Paul Hand
- Full name: Paul Hand
- Country (sports): Great Britain
- Born: 3 July 1965 (age 59) Berkshire, England
- Prize money: $68,830

Singles
- Highest ranking: No. 371 (23 October 1995)

Doubles
- Career record: 5-8
- Highest ranking: No. 171 (21 March 1994)

Grand Slam doubles results
- Wimbledon: QF (1993)

Grand Slam mixed doubles results
- Wimbledon: 2R (1994, 1995)

= Paul Hand =

British tennis player and sports broadcaster

Paul Hand (born 3 July 1965) is a British sports broadcaster and former professional tennis player. He was born in Berkshire, England.

==Tennis career==
Hand played on the professional tour primarily as a doubles specialist, with a best ranking of 171 in the world. As a singles player he was joint winner of the Scottish Championships in 1992.

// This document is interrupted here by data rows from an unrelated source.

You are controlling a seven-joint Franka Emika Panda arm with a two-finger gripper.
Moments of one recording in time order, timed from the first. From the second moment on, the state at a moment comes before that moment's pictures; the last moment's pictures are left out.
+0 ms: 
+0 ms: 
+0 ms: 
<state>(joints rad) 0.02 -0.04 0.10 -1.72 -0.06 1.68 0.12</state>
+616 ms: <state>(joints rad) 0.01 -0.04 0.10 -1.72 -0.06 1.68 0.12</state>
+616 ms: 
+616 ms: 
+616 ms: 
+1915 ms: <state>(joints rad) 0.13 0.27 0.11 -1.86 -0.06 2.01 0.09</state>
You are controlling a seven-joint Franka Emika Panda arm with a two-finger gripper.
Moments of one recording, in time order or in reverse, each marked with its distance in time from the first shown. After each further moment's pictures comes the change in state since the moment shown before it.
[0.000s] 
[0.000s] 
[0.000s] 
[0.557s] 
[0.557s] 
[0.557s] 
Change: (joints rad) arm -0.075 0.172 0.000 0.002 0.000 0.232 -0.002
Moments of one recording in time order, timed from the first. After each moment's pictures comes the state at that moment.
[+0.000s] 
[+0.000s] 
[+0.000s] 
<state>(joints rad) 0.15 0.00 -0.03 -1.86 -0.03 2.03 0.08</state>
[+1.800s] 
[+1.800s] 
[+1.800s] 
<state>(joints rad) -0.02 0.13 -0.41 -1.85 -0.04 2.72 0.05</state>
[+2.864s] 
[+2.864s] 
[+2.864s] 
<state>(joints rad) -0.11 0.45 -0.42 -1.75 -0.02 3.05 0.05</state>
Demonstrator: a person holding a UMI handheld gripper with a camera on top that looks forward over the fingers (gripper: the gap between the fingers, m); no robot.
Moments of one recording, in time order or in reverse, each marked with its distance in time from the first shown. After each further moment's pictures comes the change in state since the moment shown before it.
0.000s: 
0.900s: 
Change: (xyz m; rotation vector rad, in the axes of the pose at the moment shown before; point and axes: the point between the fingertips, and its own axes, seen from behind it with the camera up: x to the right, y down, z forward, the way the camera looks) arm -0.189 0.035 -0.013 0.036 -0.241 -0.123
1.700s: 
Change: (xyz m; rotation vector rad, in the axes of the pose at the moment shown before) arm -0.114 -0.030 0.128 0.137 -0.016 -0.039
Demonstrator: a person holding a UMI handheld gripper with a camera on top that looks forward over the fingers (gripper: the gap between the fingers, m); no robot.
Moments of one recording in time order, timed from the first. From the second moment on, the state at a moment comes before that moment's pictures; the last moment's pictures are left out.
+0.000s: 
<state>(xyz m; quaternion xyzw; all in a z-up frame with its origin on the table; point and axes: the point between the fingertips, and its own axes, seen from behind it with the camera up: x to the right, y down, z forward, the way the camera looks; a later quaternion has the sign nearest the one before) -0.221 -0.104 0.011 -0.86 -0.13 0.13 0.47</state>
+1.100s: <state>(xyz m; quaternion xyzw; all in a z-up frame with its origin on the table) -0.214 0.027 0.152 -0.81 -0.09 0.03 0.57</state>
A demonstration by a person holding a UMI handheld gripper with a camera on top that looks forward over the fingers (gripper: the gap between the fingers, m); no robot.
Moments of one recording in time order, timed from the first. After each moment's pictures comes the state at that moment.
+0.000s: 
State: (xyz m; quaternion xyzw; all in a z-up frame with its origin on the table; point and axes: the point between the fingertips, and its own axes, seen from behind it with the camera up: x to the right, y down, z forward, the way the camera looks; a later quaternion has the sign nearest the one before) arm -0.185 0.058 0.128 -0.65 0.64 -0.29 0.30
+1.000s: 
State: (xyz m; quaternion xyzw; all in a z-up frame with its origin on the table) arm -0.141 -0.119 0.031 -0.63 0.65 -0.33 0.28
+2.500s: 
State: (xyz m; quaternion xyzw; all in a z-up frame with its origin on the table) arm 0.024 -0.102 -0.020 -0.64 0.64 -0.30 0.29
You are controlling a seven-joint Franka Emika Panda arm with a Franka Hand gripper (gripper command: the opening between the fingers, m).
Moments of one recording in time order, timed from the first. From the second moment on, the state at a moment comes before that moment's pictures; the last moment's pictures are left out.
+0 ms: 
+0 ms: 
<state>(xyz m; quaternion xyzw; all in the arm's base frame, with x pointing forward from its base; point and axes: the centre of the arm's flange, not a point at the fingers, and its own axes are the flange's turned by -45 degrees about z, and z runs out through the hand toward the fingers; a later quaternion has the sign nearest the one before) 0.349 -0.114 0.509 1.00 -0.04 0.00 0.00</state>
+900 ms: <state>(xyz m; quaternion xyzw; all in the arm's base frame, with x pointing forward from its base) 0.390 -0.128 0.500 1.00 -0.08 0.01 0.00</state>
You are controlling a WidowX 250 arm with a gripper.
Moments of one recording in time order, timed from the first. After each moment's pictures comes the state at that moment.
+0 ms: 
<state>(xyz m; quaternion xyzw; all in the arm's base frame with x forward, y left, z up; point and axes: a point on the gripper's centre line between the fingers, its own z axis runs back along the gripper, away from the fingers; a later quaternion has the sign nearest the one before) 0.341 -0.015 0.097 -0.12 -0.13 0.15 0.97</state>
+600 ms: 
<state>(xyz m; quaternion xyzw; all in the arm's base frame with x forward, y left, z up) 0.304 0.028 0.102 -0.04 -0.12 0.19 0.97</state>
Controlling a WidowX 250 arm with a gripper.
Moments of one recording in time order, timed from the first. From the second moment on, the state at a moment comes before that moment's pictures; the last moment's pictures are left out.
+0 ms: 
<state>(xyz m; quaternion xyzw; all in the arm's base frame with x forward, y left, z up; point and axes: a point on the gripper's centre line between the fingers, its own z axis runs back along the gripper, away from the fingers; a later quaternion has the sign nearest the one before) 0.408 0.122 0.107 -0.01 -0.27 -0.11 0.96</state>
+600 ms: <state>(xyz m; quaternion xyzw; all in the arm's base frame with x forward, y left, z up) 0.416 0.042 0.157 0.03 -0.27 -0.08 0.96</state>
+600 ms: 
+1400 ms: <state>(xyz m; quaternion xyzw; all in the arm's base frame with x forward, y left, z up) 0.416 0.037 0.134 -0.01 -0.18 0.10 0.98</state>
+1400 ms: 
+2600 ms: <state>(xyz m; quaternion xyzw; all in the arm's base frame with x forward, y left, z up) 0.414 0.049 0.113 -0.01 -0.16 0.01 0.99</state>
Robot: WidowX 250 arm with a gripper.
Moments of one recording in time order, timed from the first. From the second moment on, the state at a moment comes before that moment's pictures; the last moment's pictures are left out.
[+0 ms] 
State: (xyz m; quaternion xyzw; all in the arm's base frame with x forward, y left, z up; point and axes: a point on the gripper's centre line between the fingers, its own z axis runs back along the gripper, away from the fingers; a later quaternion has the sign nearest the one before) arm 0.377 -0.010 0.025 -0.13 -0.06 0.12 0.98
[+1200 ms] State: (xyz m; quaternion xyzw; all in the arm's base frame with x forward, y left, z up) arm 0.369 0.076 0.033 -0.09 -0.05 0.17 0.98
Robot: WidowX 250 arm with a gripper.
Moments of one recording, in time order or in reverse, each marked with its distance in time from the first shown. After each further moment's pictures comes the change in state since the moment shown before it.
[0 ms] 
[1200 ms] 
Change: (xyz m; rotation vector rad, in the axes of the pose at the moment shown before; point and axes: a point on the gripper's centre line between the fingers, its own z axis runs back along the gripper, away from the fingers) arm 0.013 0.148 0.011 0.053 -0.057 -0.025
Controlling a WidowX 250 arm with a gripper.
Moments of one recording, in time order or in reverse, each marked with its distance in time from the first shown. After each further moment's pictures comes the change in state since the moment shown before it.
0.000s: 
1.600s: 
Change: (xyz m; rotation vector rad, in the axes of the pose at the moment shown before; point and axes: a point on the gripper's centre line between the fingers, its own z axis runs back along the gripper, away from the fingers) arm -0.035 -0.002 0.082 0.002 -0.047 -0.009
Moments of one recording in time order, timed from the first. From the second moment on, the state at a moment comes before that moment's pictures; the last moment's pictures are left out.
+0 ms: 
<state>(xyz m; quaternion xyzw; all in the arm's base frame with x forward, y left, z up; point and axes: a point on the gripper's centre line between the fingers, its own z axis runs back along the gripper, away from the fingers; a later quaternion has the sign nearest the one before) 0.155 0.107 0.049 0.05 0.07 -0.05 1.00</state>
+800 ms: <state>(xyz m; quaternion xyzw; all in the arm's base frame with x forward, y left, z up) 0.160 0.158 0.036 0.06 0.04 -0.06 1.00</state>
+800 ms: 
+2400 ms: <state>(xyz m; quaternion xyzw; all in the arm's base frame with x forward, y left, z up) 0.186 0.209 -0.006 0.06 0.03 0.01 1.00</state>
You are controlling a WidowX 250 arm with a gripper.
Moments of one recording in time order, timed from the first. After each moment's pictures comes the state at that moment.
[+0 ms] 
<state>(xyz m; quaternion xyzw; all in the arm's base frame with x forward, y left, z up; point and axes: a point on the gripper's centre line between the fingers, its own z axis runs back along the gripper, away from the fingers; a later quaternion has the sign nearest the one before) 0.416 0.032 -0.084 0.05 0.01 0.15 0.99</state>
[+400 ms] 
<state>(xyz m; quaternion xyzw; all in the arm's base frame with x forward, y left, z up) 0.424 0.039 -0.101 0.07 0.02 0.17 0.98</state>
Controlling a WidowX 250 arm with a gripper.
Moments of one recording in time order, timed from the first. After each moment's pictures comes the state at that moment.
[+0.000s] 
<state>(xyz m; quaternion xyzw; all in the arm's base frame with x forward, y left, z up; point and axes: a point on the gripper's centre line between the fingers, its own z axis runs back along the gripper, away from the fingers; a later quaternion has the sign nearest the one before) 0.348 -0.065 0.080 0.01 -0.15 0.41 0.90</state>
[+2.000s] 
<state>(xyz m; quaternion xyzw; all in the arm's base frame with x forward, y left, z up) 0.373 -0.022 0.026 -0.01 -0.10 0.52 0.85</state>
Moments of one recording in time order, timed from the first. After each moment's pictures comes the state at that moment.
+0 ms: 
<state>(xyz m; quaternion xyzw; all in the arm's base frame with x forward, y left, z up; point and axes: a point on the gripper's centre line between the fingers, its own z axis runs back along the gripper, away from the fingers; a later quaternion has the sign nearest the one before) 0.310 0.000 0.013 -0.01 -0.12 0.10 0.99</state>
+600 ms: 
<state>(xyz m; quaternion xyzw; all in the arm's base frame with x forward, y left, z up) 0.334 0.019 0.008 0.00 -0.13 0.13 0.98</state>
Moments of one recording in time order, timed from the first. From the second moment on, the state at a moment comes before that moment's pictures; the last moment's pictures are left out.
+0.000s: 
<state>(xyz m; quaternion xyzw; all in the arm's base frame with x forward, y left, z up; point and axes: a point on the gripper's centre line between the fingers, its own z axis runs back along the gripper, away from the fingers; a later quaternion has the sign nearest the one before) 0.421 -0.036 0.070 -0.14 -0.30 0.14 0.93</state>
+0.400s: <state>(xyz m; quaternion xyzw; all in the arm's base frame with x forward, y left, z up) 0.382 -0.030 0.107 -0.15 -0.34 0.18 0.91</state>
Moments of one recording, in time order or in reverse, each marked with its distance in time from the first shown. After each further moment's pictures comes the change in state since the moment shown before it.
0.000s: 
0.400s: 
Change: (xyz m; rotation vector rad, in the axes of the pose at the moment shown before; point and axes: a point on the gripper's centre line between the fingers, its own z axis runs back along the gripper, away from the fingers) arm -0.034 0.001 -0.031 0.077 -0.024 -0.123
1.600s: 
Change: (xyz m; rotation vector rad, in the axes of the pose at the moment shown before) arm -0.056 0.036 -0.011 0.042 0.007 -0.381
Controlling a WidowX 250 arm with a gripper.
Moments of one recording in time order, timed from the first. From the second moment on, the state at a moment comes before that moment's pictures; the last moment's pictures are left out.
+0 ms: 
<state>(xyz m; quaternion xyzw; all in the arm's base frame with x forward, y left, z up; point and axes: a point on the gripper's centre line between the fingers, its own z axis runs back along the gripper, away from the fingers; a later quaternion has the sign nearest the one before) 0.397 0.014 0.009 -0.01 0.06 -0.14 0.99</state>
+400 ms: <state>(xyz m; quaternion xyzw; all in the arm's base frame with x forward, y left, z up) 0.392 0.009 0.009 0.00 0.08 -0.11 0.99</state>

Hand regularly featured as a doubles player at the Wimbledon Championships in the 1990s. Most notably he made the quarter-finals of the men's doubles at the 1993 Wimbledon Championships as a wildcard pairing with Chris Wilkinson. They had a win en route over the ninth seeded Jensen brothers, Luke and Murphy, then in the quarter-finals were beaten in five sets, by Rikard Bergh and Byron Talbot. In addition to his six main draw appearances in men's doubles at Wimbledon he played in the mixed doubles four times, all with Valda Lake. He also played in mixed doubles qualifying with his younger sister Kaye Hand.

==Post tennis==
Hand works as a tennis coach and a sports broadcaster for BBC Sport and Eurosport.